BRIEF
For this exercise, transcribe all of the entries exactly.
● ● ● ● ● ● ●
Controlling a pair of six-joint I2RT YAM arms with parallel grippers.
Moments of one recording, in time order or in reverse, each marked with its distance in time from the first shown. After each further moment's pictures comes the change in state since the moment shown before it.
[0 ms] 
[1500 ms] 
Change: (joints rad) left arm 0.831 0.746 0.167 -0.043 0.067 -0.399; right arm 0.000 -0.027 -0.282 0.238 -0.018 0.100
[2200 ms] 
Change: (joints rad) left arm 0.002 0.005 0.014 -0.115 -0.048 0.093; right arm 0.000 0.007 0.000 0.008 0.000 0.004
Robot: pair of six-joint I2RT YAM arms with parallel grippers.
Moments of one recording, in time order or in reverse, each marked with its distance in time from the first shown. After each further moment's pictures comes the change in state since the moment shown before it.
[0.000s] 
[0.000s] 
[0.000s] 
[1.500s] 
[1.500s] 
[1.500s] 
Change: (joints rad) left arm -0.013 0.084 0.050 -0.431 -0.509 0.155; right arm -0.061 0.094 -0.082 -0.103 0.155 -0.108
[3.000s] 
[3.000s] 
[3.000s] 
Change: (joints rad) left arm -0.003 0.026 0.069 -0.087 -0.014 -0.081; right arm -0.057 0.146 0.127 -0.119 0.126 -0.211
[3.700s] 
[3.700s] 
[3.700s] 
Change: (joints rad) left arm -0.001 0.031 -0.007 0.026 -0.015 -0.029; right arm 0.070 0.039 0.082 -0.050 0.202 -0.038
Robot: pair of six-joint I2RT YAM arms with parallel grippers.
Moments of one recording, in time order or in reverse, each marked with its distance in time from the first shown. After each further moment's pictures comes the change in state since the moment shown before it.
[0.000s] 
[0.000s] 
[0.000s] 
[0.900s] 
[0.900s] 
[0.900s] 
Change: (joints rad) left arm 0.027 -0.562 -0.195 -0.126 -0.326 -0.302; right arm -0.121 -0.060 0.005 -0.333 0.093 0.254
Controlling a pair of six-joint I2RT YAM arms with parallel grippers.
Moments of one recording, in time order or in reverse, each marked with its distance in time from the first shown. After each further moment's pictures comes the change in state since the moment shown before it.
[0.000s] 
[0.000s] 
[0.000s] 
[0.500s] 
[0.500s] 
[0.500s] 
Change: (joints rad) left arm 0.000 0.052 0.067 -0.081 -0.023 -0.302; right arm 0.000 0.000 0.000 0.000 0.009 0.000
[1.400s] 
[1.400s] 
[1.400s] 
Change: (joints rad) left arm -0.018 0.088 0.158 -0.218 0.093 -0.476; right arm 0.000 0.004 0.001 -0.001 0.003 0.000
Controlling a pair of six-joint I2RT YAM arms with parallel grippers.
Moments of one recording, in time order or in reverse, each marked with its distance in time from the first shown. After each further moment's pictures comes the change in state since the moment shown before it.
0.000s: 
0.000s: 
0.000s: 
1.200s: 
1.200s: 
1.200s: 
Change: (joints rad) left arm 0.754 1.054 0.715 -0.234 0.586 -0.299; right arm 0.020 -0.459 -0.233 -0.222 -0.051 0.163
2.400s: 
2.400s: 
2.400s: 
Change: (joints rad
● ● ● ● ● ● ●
OUTPUT BELOW
Controlling a pair of six-joint I2RT YAM arms with parallel grippers.
Moments of one recording, in time order or in reverse, each marked with its distance in time from the first shown. After each further moment's pictures comes the change in state since the moment shown before it.
[0 ms] 
[1500 ms] 
Change: (joints rad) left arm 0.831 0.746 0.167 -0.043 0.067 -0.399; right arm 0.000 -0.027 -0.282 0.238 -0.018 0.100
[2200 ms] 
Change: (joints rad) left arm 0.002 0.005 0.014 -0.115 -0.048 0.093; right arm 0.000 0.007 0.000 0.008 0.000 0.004
Robot: pair of six-joint I2RT YAM arms with parallel grippers.
Moments of one recording, in time order or in reverse, each marked with its distance in time from the first shown. After each further moment's pictures comes the change in state since the moment shown before it.
[0.000s] 
[0.000s] 
[0.000s] 
[1.500s] 
[1.500s] 
[1.500s] 
Change: (joints rad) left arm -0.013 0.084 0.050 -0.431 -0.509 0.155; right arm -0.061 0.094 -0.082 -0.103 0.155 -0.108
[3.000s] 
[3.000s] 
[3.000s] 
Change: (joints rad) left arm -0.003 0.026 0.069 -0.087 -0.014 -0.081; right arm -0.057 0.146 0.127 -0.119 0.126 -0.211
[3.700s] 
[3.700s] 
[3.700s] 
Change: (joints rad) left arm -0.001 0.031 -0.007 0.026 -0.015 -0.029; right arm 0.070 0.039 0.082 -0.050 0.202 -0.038
Robot: pair of six-joint I2RT YAM arms with parallel grippers.
Moments of one recording, in time order or in reverse, each marked with its distance in time from the first shown. After each further moment's pictures comes the change in state since the moment shown before it.
[0.000s] 
[0.000s] 
[0.000s] 
[0.900s] 
[0.900s] 
[0.900s] 
Change: (joints rad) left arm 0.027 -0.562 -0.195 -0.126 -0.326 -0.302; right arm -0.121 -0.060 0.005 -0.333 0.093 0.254
Controlling a pair of six-joint I2RT YAM arms with parallel grippers.
Moments of one recording, in time order or in reverse, each marked with its distance in time from the first shown. After each further moment's pictures comes the change in state since the moment shown before it.
[0.000s] 
[0.000s] 
[0.000s] 
[0.500s] 
[0.500s] 
[0.500s] 
Change: (joints rad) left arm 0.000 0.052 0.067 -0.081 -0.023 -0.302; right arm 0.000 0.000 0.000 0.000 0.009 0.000
[1.400s] 
[1.400s] 
[1.400s] 
Change: (joints rad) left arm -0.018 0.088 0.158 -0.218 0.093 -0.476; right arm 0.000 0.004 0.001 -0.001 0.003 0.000
Controlling a pair of six-joint I2RT YAM arms with parallel grippers.
Moments of one recording, in time order or in reverse, each marked with its distance in time from the first shown. After each further moment's pictures comes the change in state since the moment shown before it.
0.000s: 
0.000s: 
0.000s: 
1.200s: 
1.200s: 
1.200s: 
Change: (joints rad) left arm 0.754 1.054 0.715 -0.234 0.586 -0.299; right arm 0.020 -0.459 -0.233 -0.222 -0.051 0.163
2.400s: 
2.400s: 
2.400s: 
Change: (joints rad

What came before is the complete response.